One of the most useful frameworks that I have found looks at a data science, machine learning or analytics project from four different perspectives:
Analytic modeling. The analytic model team consists of statisticians and data scientists that develop, test and validate the statistical or machine learning model.
Analytic infrastructure. The analytic infrastructure team consists of data engineers and those knowledgeable about databases, data science frameworks, enterprise IT and related areas and are responsible for the analytic and IT infrastructure required for managing the data required to build the models and managing the systems required to deploy the model into products, services and internal operational processes.
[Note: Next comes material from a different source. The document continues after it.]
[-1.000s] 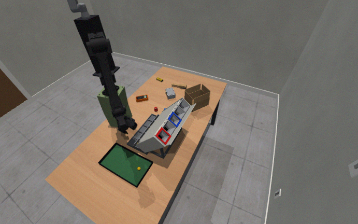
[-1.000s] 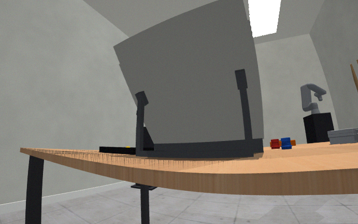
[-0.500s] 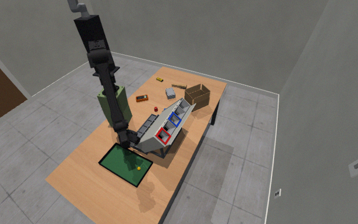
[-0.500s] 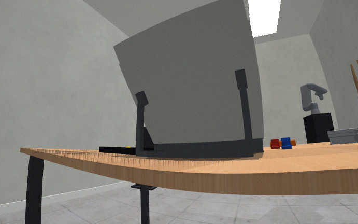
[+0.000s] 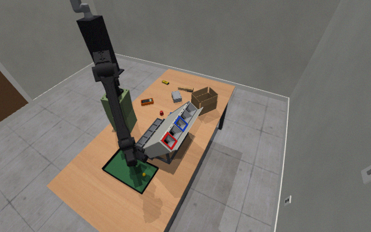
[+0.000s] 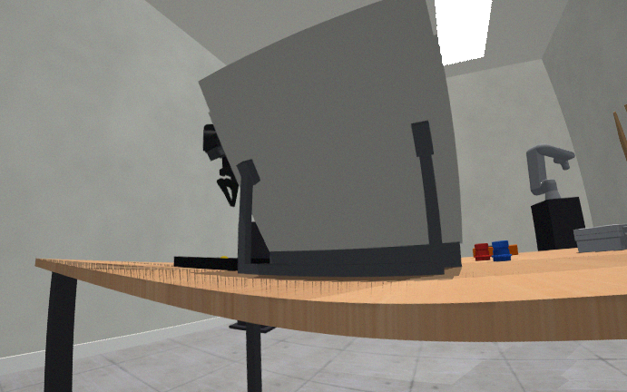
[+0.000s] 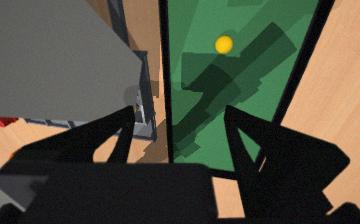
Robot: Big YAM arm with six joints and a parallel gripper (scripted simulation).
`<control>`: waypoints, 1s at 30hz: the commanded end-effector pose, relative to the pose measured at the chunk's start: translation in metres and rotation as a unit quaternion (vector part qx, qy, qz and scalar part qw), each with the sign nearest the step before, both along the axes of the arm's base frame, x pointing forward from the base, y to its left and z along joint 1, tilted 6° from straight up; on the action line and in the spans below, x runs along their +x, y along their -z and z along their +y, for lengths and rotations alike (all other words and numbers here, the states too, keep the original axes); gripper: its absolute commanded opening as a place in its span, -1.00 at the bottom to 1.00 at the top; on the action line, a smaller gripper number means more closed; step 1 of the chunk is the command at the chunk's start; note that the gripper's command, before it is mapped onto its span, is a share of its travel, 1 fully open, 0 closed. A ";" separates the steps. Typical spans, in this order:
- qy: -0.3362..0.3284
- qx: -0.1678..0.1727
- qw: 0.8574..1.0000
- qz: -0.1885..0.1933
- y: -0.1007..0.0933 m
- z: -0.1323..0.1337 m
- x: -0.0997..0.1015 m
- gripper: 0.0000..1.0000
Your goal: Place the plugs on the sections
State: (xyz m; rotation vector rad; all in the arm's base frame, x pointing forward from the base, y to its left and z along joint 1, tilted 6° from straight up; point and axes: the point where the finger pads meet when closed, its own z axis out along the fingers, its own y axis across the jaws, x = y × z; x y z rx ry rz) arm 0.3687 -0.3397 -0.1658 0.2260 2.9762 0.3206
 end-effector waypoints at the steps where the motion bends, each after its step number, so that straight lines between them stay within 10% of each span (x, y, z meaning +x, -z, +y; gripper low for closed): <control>1: 0.001 -0.005 1.000 -0.005 0.003 -0.027 0.012 0.60; 30: -0.001 -0.004 1.000 -0.005 0.005 -0.044 0.023 0.60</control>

Analytic operations. The analytic operations team deploys the model into a product, service or internal operational process. Importantly, it is also responsible for integrating various actions associated with the outputs of the model and improving the actions so that they bring the required value. For example, a model might output a score from 1 to 1000, but depending upon the value of the score, no action may be taken, a standard offer may used, or a special offer may be used.
Analytic strategy. The analytic strategy team selects appropriate analytic opportunities and works with the product team to develop an appropriate business model for the product or service developed.
I’ll be talking at Predictive Analytic World about analytic operations:
Title: What are Analytic Operations and What Are Some Frameworks to Improve Them?
Abstract: There is a lot of information and best practices available so data scientists can build analytic models, but much less about how analytic models can best be integrated into a company’s products, services or operations, which we call analytic operations. We describe three frameworks so that a company or organization can improve its analytic operations and explain the frameworks using case studies.
Event: Predictive Analytics World, Las Vegas, June 19, 2019.